Due to lack of space, I cannot describe how to handle images, require updates from a browser, though the value of the solution stands also in its ability to both support Web applications without restrictions and allow Java Server remote update. I also cannot explain how to host downloaded classes like applets. The complete solution you can download ???? AG – where you want ???? addresses these points.
Through the class loader comprehensive mechanism, it is simple to write a tool able to download servlets and JSP from a remote location. It is even relatively easy to make it portable though Java servers are probably the most hostile environments as they are making themselves an intensive use of class loaders.

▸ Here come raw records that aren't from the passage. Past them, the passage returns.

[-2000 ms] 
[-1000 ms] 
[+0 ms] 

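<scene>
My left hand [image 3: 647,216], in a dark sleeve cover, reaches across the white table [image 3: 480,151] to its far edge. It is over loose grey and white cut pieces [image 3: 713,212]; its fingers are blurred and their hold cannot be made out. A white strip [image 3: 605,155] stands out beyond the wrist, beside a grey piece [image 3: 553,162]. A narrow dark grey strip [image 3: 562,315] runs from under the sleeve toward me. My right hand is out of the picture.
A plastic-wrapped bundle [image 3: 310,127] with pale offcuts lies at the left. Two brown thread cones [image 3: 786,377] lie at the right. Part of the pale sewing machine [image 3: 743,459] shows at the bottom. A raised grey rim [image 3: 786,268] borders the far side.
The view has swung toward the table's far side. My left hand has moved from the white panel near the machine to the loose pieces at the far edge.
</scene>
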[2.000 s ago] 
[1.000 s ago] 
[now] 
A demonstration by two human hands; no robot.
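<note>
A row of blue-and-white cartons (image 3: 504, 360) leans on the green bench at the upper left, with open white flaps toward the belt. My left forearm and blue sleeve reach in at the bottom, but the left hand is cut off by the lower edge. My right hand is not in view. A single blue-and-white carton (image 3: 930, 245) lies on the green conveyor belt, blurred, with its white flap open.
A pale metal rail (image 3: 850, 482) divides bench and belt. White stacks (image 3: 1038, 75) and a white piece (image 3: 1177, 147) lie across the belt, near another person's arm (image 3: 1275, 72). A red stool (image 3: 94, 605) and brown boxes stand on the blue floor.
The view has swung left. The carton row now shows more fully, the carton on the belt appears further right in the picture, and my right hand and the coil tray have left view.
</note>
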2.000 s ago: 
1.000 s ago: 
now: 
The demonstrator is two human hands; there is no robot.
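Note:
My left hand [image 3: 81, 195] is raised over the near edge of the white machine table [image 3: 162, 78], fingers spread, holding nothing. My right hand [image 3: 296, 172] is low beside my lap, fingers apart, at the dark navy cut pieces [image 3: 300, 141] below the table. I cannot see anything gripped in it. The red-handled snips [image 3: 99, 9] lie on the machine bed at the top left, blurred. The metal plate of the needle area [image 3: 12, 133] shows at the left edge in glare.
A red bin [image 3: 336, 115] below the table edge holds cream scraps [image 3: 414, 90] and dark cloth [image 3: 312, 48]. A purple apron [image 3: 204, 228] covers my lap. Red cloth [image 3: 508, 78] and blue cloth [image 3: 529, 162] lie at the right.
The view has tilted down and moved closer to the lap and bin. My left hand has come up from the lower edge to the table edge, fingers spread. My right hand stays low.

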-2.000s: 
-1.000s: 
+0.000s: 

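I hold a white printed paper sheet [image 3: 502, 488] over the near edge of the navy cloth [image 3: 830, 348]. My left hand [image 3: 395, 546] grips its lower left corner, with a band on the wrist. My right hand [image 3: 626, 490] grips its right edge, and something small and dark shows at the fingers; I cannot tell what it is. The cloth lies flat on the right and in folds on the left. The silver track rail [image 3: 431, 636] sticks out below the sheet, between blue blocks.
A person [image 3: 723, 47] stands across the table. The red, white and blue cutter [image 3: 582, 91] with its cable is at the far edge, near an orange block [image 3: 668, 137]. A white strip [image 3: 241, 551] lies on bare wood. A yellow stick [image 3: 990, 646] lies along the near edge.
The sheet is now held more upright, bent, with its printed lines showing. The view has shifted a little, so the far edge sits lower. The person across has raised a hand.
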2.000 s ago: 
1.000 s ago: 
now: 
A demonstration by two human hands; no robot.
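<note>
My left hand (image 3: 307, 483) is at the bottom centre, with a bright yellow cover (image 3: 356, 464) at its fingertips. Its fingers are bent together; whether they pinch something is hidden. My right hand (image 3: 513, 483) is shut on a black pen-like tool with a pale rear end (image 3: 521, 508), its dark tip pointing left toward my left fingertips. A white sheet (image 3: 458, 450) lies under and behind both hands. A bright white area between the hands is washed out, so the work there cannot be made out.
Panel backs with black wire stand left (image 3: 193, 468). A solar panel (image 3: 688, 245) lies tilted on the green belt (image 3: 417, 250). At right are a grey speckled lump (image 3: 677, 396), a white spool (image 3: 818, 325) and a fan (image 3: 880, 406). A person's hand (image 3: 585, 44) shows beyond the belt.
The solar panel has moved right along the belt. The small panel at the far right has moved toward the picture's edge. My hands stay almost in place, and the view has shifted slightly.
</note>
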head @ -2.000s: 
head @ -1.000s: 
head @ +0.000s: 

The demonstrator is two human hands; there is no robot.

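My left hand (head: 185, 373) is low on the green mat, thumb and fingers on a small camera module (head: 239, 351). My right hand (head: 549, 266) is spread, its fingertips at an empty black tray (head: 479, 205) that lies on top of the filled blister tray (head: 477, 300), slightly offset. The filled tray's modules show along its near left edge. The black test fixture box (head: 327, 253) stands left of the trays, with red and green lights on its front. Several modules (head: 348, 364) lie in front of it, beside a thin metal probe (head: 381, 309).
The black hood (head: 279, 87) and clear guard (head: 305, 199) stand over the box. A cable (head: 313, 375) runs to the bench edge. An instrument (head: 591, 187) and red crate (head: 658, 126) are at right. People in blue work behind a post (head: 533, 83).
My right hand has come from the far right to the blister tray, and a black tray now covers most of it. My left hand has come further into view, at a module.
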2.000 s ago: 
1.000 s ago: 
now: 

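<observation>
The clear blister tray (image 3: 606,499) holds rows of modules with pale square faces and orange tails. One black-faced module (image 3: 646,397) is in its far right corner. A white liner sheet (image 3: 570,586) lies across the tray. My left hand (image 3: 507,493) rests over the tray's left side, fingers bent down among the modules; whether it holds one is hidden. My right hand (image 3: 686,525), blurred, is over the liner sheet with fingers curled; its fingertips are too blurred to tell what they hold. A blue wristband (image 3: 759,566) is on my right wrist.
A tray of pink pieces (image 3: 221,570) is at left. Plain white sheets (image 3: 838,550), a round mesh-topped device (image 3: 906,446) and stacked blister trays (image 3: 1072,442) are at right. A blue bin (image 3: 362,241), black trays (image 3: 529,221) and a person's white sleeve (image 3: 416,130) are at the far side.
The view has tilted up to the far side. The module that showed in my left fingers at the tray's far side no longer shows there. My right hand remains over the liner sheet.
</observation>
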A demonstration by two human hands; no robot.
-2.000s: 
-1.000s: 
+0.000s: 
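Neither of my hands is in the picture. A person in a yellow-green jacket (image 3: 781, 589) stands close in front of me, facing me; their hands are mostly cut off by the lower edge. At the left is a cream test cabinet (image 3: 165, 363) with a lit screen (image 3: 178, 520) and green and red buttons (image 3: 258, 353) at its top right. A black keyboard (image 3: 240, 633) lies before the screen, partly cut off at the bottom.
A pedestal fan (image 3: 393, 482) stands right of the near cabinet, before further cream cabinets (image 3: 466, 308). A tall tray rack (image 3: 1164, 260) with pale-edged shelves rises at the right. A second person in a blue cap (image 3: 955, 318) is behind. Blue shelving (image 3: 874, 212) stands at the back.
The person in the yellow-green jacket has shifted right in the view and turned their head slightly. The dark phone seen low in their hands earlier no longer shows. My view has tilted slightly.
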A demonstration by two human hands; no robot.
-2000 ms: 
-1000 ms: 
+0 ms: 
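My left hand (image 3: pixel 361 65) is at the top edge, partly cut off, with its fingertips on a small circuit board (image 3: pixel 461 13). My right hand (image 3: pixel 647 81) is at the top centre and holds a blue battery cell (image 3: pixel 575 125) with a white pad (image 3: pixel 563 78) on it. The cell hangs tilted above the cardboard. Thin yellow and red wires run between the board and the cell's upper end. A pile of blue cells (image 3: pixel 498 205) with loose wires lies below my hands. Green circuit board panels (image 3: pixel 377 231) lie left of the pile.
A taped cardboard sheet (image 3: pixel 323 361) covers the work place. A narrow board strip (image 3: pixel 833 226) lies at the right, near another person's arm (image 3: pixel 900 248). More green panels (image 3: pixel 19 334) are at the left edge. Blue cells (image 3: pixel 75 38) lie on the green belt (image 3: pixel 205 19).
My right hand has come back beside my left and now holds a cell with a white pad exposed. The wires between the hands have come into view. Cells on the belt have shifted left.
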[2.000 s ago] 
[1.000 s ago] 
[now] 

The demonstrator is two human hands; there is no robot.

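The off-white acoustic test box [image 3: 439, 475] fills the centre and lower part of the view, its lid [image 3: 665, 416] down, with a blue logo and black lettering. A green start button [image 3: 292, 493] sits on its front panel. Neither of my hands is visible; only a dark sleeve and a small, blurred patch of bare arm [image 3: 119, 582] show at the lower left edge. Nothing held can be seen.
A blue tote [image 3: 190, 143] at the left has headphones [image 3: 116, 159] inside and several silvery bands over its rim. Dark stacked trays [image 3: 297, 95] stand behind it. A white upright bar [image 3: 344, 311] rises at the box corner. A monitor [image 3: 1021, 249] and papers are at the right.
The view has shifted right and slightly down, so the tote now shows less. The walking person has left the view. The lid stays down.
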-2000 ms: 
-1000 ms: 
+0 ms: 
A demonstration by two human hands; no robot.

The idea has probably a value for Corporate Intranets and Business to Business. Assume company B wants to provide access to its Web Application to company A, which maintains a Java server. A has simply to configure its server to automatically download the code from B and enjoys reduced communication bills and better response time. It is a win-win situation, as B doesn’t have to process presentation. Suppose now A has many partners. As each downloaded archive is processed by a different class loader instance, they can use the same class names without collision. If A uses a different web application for each partner, they will not share the same context. And A partners don’t even have to be aware about A Java server host and Operating System. But its real potential can be elsewhere. Assume we define a standard describing how to require a download and from where – for instance with XML over HTTP, then even ISPs could host pages. Presentation would become a commodity like routing or name service.